• [DIRECTIONS]: Please reproduce the listing word for word. Pictures stay out.

Segment Start: COLLECTED DATA

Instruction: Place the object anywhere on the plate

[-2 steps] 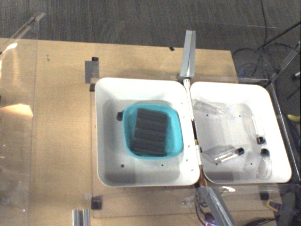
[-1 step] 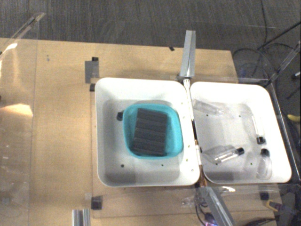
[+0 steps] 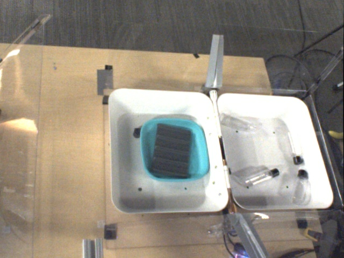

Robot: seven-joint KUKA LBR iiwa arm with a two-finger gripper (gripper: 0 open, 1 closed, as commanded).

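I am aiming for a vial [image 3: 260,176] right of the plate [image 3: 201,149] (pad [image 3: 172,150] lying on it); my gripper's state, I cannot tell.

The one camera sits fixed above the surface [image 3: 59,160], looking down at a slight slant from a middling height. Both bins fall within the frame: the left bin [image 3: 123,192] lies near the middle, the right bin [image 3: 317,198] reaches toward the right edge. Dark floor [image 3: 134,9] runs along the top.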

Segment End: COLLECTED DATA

• [OUTPUT OF THE TASK]:
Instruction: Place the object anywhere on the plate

[-2 steps] 
[-1 step] 
[+0 steps] 

Robot: seven-joint KUKA LBR iiwa arm with a two-finger gripper (gripper: 0 open, 1 closed, as commanded).

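I am aiming for a vial [image 3: 260,176] right of the plate [image 3: 201,149] (pad [image 3: 172,150] lying on it); my gripper's state, I cannot tell.

The one camera sits fixed above the surface [image 3: 59,160], looking down at a slight slant from a middling height. Both bins fall within the frame: the left bin [image 3: 123,192] lies near the middle, the right bin [image 3: 317,198] reaches toward the right edge. Dark floor [image 3: 134,9] runs along the top.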

The exercise requires no further answer.